About this task - Reproduce each line of the following material exactly, omitting the images.

Data below -
•••
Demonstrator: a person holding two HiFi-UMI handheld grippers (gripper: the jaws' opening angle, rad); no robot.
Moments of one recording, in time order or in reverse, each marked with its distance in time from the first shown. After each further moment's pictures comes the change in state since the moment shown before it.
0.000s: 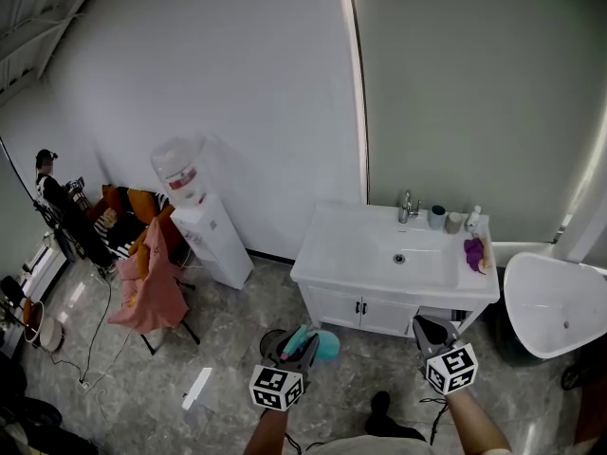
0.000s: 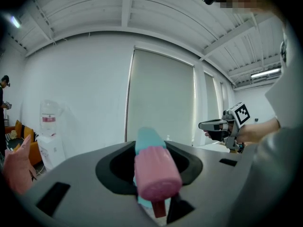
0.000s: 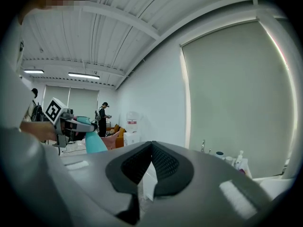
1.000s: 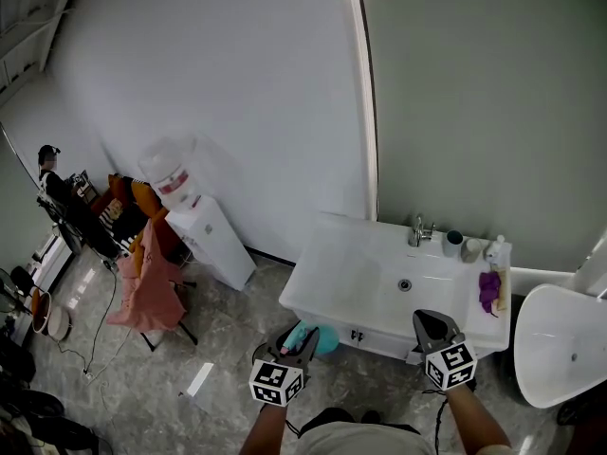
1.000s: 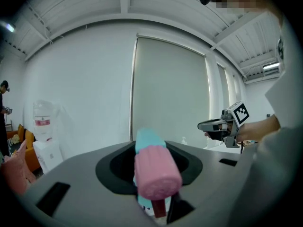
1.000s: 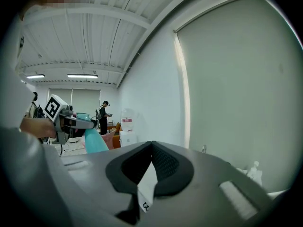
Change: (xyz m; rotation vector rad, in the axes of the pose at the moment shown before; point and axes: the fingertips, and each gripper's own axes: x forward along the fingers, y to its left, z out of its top) left arm 0.218 0.058 0.044 0.007 0.037 0.086; right arm 0.176 -0.178 0.003 0.015 0.043 0.086
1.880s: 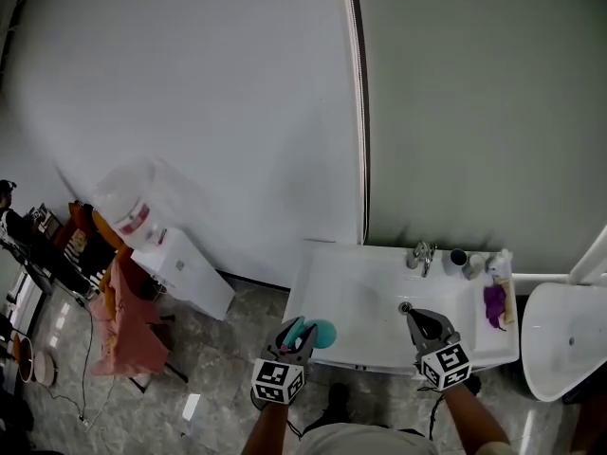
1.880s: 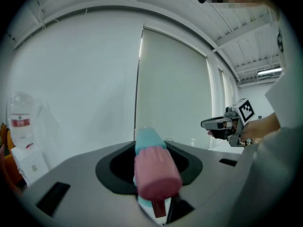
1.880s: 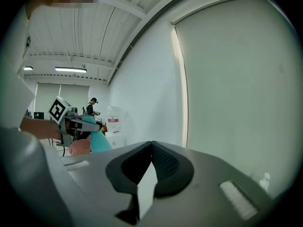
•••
Finished exercise -
Demonstrator: a person holding two HiFi-UMI handheld grippers (gripper: the jaws' opening angle, rad); no robot.
Moments of one recording, in time order or in reverse, each marked with its distance in time from the first shown. After each further moment's pictures comes the change in state since the moment shown before it.
0.000s: 
0.000s: 
0.000s: 
1.000s: 
1.000s: 
1.000s: 
Change: (xyz m; rotation vector rad, in the axes of the pose at the moment shown before; point and axes: the fingertips, and each gripper's own axes: x forward along the fingers, y to its left, z out of its top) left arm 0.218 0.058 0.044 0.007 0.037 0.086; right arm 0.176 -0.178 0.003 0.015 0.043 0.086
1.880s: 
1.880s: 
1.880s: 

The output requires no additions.